Cognitive Daily gets a lot of complaints about graphs, mostly from readers who say the graphs are useless without error bars. My response is that error bars are confusing to most readers. But perhaps I’m wrong about that. Now I’m going to put my money where my mouth is.

Take a look at this graph. It represents a fictional experiment where two different groups of 50 people took a memory test. The mean scores of each group are shown, along with error bars showing standard error:

Based on this graph, can you tell if there is a significant difference (*p*<.05) between the scores of the two groups? Let's make this a poll (for the sake of accuracy, please respond as best you can even if you don't know what the error bars represent).

Below I've included a similar graph, again testing two different groups of 50 people but using a different type of error bar:

Again, based on this graph, can you tell if there is a significant difference (*p*<.05) between the scores of the two groups?

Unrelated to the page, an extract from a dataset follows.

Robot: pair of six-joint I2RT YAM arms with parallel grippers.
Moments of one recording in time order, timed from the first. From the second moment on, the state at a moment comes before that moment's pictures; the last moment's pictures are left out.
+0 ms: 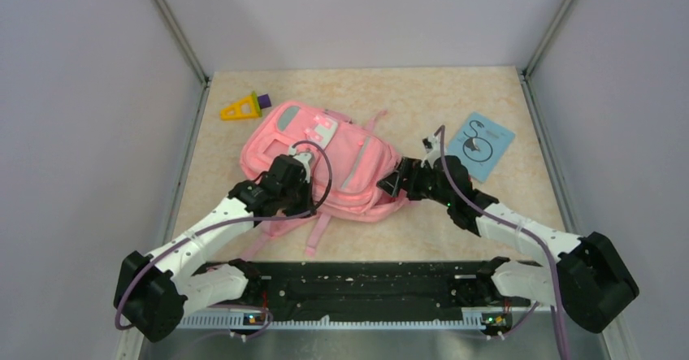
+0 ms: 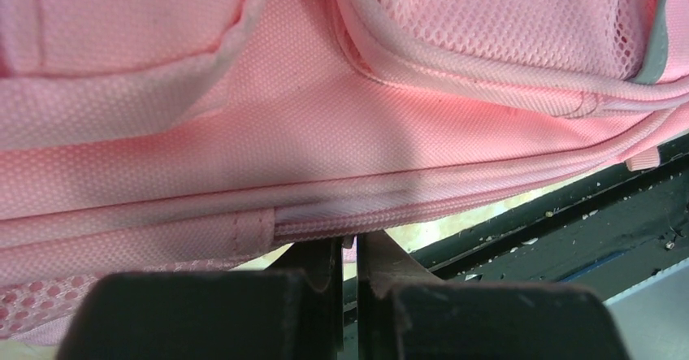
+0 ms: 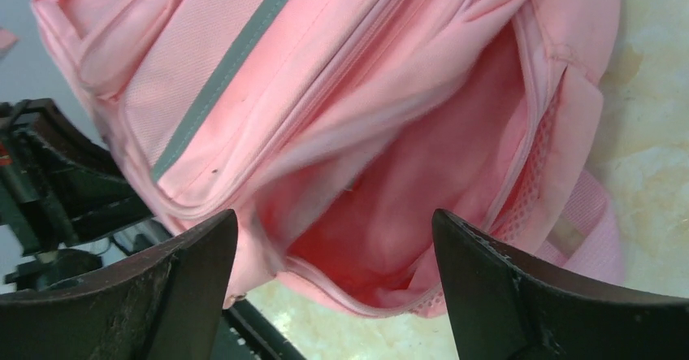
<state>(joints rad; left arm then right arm) -0.59 1.07 0.73 -0.61 0.09 -0.44 0.61 1.13 0.51 0.19 -0.16 0.69</state>
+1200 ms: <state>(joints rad) -0.76 1.17 0.66 -0.50 -0.10 -0.72 0.90 1.65 0.51 0.74 0.24 0.94</state>
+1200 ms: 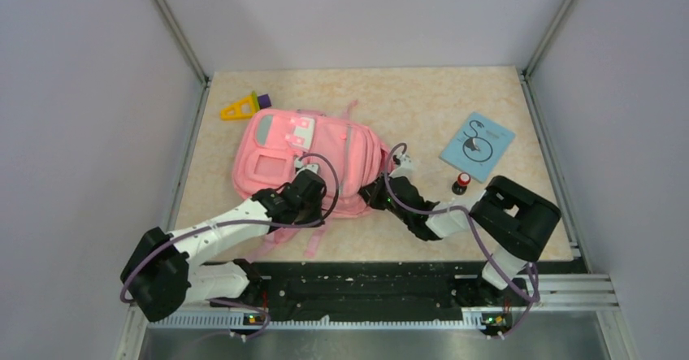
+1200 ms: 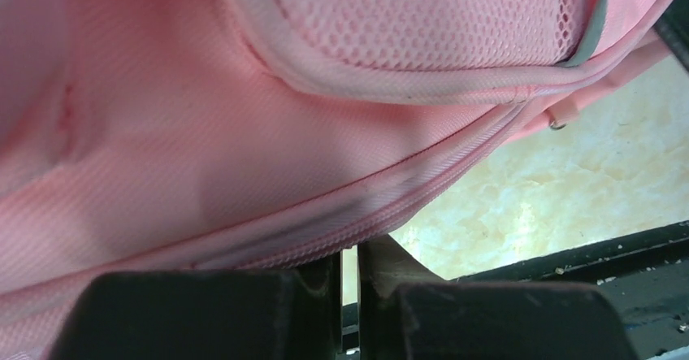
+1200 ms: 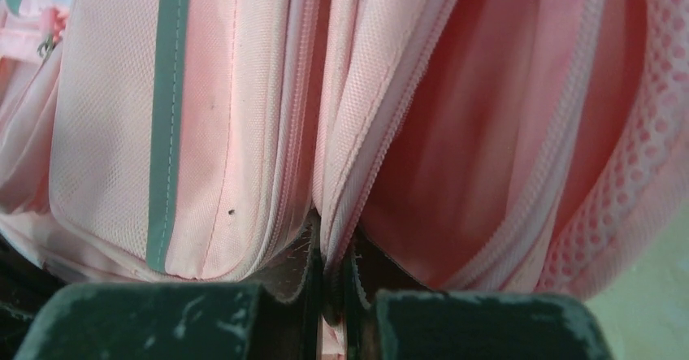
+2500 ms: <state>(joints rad) -0.48 0.62 0.62 -0.70 -0.38 -0.79 1.30 1.37 0.72 0.15 0.47 0.58</state>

I'll give the correct answers later today (after plenty of folks have had a chance to respond), but I'll wager now that we will get a large number of incorrect responses to each poll, even though many of our readers are active researchers.

**The Bet**

Here's my wager. I say that fewer than 50 percent of our readers can accurately answer the poll questions without cheating or looking up the information elsewhere first. If we get more than 300 responses to each poll, and accuracy is better than 50 percent for each, then I'll add error bars to every graph I produce for Cognitive Daily from here on out (as long as the researchers publish enough information for me to generate them -- and as long as the error bars are statistically relevant [more on that later]). If not, then I get to link to this post every time a commenter complains about Cognitive Daily not putting error bars in its graphs.

**Update:** Okay, I think we've now gotten enough answers to demonstrate that most of our readers don't understand error bars. I win! (I probably shouldn't be too happy about that though...)

I'll post the answers below -- you'll need to scroll down to see them so people can still answer the poll without seeing the answer first.

Now, the answers. For Graph 1, the correct response is "too close to call." Since the error bars are standard errors, they need to be separated by at least half the length of the error bars. I'll give partial credit for a "yes" answer, since they are actually separated by *exactly* half the length of the error bars. (For more explanation, see this post)

For Graph 2, the correct response is "yes." Since the error bars are 95% confidence intervals, they can overlap by as much as 25% of the length of the error bars and still show a significant difference. These error bars just barely overlap, so the difference is definitely significant.

Any comments on the polls? I tried to make the instructions as clear as possible, but I'm open to hearing any claims as to how my test may have slanted the results.